▶ Problem details
Give every entry again, exactly.

▶ Input data
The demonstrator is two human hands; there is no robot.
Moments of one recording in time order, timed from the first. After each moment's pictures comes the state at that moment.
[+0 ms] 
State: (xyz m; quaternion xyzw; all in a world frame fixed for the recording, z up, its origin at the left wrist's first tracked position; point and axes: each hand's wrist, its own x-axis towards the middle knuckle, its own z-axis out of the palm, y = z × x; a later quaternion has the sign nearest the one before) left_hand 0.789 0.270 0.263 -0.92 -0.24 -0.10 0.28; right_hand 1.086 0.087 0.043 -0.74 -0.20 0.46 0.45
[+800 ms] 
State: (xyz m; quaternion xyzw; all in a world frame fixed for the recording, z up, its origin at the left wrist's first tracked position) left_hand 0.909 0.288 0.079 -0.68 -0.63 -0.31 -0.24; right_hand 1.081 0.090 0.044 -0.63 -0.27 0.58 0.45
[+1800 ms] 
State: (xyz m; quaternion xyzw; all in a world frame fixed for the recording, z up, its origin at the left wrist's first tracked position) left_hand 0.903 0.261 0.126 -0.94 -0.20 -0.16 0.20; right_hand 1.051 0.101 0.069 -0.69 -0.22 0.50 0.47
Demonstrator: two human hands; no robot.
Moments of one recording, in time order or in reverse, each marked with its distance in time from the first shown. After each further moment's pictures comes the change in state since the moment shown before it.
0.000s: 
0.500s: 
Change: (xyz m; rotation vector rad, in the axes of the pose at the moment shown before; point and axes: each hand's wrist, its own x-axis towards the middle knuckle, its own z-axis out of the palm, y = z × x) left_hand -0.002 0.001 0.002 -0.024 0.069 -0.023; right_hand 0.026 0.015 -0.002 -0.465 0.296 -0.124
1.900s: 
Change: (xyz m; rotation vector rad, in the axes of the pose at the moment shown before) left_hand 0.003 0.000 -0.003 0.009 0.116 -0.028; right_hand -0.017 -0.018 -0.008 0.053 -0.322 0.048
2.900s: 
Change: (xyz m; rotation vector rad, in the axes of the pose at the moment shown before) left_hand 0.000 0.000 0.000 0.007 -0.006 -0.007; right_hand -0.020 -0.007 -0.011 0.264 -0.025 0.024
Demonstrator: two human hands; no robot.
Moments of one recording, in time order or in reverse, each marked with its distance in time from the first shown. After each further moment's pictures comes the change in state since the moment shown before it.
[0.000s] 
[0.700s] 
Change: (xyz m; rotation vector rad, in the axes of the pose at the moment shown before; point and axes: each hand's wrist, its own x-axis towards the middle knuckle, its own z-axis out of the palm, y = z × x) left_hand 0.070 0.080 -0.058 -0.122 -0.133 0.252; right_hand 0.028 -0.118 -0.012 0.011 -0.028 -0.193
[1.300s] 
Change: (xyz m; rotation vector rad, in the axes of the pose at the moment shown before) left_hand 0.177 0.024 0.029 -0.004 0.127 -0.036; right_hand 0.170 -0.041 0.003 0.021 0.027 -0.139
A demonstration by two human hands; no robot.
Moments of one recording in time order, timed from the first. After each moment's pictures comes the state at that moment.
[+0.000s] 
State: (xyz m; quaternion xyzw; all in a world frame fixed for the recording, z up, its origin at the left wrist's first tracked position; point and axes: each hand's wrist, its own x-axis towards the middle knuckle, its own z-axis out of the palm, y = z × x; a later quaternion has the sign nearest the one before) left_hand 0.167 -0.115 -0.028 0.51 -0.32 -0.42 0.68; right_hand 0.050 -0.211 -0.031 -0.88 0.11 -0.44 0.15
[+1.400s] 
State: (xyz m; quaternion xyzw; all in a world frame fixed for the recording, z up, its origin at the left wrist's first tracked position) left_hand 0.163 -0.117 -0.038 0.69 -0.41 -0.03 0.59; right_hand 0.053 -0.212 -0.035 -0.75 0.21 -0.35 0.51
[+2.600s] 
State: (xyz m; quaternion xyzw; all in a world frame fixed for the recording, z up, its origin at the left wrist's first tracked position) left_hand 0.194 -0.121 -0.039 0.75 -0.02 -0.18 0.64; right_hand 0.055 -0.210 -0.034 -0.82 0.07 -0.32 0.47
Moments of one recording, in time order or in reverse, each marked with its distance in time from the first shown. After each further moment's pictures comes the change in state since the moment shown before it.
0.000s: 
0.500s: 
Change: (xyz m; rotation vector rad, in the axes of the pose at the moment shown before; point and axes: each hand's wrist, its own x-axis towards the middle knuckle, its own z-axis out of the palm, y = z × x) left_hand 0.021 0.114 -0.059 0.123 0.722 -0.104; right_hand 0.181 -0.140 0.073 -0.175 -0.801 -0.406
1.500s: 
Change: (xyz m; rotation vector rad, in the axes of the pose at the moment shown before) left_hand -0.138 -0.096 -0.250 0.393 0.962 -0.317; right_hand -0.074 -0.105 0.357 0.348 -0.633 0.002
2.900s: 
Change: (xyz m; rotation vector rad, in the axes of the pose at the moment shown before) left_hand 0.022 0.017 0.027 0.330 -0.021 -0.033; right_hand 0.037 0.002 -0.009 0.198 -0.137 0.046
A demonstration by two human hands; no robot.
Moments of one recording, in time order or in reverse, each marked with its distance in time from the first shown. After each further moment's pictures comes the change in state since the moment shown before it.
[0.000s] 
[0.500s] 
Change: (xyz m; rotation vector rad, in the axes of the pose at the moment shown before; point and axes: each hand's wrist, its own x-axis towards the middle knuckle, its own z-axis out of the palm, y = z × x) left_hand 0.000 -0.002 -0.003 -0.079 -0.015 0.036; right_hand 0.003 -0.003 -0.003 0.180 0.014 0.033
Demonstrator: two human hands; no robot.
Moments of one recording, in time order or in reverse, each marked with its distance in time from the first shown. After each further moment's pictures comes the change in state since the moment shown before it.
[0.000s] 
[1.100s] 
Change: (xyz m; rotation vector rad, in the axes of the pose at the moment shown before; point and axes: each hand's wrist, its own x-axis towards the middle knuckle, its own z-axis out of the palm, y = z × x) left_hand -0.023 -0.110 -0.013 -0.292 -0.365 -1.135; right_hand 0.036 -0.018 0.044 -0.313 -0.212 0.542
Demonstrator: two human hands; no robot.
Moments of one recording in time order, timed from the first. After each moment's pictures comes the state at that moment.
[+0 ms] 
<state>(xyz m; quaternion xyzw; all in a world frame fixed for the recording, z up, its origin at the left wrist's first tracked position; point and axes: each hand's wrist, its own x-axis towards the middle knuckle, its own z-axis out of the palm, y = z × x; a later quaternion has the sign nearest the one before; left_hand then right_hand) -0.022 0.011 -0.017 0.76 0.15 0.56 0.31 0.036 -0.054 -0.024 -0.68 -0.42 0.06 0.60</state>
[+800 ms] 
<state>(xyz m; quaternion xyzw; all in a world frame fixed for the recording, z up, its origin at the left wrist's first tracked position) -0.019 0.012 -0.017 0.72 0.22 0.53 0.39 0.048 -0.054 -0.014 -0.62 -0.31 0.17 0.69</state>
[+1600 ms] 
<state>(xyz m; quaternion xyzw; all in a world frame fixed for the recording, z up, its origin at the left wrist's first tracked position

▶ The answer
The demonstrator is two human hands; there is no robot.
Moments of one recording in time order, timed from the first. After each moment's pictures comes the state at that moment.
[+0 ms] 
State: (xyz m; quaternion xyzw; all in a world frame fixed for the recording, z up, its origin at the left wrist's first tracked position; point and axes: each hand's wrist, its own x-axis towards the middle knuckle, its own z-axis out of the palm, y = z × x; a later quaternion has the sign nearest the one before) left_hand 0.789 0.270 0.263 -0.92 -0.24 -0.10 0.28; right_hand 1.086 0.087 0.043 -0.74 -0.20 0.46 0.45
[+800 ms] 
State: (xyz m; quaternion xyzw; all in a world frame fixed for the recording, z up, its origin at the left wrist's first tracked position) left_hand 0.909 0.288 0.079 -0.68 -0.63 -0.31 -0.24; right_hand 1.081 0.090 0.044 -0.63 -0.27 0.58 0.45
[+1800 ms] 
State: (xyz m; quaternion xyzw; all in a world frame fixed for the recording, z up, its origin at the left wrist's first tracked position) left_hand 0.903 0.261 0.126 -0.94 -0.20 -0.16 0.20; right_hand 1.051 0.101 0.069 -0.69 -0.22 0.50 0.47
Demonstrator: two human hands; no robot.
Moments of one recording, in time order or in reverse, each marked with its distance in time from the first shown. After each further moment's pictures comes the change in state since the moment shown before it.
0.000s: 
0.500s: 
Change: (xyz m; rotation vector rad, in the axes of the pose at the moment shown before; point and axes: each hand's wrist, its own x-axis towards the middle knuckle, its own z-axis out of the palm, y = z × x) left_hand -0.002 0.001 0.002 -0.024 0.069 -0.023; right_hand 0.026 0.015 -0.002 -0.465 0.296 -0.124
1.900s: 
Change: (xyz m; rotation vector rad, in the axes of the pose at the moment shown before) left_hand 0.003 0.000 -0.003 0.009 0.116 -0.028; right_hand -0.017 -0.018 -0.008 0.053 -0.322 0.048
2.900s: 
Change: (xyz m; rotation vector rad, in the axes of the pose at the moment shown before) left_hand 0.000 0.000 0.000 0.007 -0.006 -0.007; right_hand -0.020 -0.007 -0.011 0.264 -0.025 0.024
Demonstrator: two human hands; no robot.
Moments of one recording, in time order or in reverse, each marked with its distance in time from the first shown. After each further moment's pictures comes the change in state since the moment shown before it.
[0.000s] 
[0.700s] 
Change: (xyz m; rotation vector rad, in the axes of the pose at the moment shown before; point and axes: each hand's wrist, its own x-axis towards the middle knuckle, its own z-axis out of the palm, y = z × x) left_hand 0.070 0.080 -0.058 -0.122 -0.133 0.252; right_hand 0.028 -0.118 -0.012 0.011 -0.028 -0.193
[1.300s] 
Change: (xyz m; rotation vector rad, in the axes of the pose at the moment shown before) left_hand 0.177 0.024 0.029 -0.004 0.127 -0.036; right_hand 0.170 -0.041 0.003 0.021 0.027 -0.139
A demonstration by two human hands; no robot.
Moments of one recording in time order, timed from the first. After each moment's pictures comes the state at that moment.
[+0.000s] 
State: (xyz m; quaternion xyzw; all in a world frame fixed for the recording, z up, its origin at the left wrist's first tracked position; point and axes: each hand's wrist, its own x-axis towards the middle knuckle, its own z-axis out of the palm, y = z × x; a later quaternion has the sign nearest the one before) left_hand 0.167 -0.115 -0.028 0.51 -0.32 -0.42 0.68; right_hand 0.050 -0.211 -0.031 -0.88 0.11 -0.44 0.15
[+1.400s] 
State: (xyz m; quaternion xyzw; all in a world frame fixed for the recording, z up, its origin at the left wrist's first tracked position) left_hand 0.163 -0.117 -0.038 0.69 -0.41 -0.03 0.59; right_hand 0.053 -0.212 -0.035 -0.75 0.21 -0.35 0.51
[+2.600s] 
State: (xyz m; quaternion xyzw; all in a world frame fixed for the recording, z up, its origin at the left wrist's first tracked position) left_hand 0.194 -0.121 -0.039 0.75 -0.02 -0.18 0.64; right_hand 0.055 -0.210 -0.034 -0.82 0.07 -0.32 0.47
Moments of one recording, in time order or in reverse, each marked with its distance in time from the first shown. After each further moment's pictures comes the change in state since the moment shown before it.
0.000s: 
0.500s: 
Change: (xyz m; rotation vector rad, in the axes of the pose at the moment shown before; point and axes: each hand's wrist, its own x-axis towards the middle knuckle, its own z-axis out of the palm, y = z × x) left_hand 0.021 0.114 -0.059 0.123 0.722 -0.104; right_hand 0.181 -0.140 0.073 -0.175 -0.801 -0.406
1.500s: 
Change: (xyz m; rotation vector rad, in the axes of the pose at the moment shown before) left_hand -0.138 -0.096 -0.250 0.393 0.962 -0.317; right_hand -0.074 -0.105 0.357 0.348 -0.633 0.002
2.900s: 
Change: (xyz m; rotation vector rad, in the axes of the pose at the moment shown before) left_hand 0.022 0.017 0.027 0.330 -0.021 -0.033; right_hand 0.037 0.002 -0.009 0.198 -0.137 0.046
A demonstration by two human hands; no robot.
Moments of one recording, in time order or in reverse, each marked with its distance in time from the first shown. After each further moment's pictures comes the change in state since the moment shown before it.
[0.000s] 
[0.500s] 
Change: (xyz m; rotation vector rad, in the axes of the pose at the moment shown before; point and axes: each hand's wrist, its own x-axis towards the middle knuckle, its own z-axis out of the palm, y = z × x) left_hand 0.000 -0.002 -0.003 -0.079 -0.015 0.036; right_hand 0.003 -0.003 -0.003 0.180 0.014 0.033
Demonstrator: two human hands; no robot.
Moments of one recording, in time order or in reverse, each marked with its distance in time from the first shown. After each further moment's pictures comes the change in state since the moment shown before it.
[0.000s] 
[1.100s] 
Change: (xyz m; rotation vector rad, in the axes of the pose at the moment shown before; point and axes: each hand's wrist, its own x-axis towards the middle knuckle, its own z-axis out of the palm, y = z × x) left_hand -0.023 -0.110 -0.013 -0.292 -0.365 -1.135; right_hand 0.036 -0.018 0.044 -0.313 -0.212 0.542
Demonstrator: two human hands; no robot.
Moments of one recording in time order, timed from the first. After each moment's pictures comes the state at that moment.
[+0 ms] 
<state>(xyz m; quaternion xyzw; all in a world frame fixed for the recording, z up, its origin at the left wrist's first tracked position; point and axes: each hand's wrist, its own x-axis towards the middle knuckle, its own z-axis out of the palm, y = z × x; a later quaternion has the sign nearest the one before; left_hand then right_hand) -0.022 0.011 -0.017 0.76 0.15 0.56 0.31 0.036 -0.054 -0.024 -0.68 -0.42 0.06 0.60</state>
[+800 ms] 
<state>(xyz m; quaternion xyzw; all in a world frame fixed for the recording, z up, its origin at the left wrist's first tracked position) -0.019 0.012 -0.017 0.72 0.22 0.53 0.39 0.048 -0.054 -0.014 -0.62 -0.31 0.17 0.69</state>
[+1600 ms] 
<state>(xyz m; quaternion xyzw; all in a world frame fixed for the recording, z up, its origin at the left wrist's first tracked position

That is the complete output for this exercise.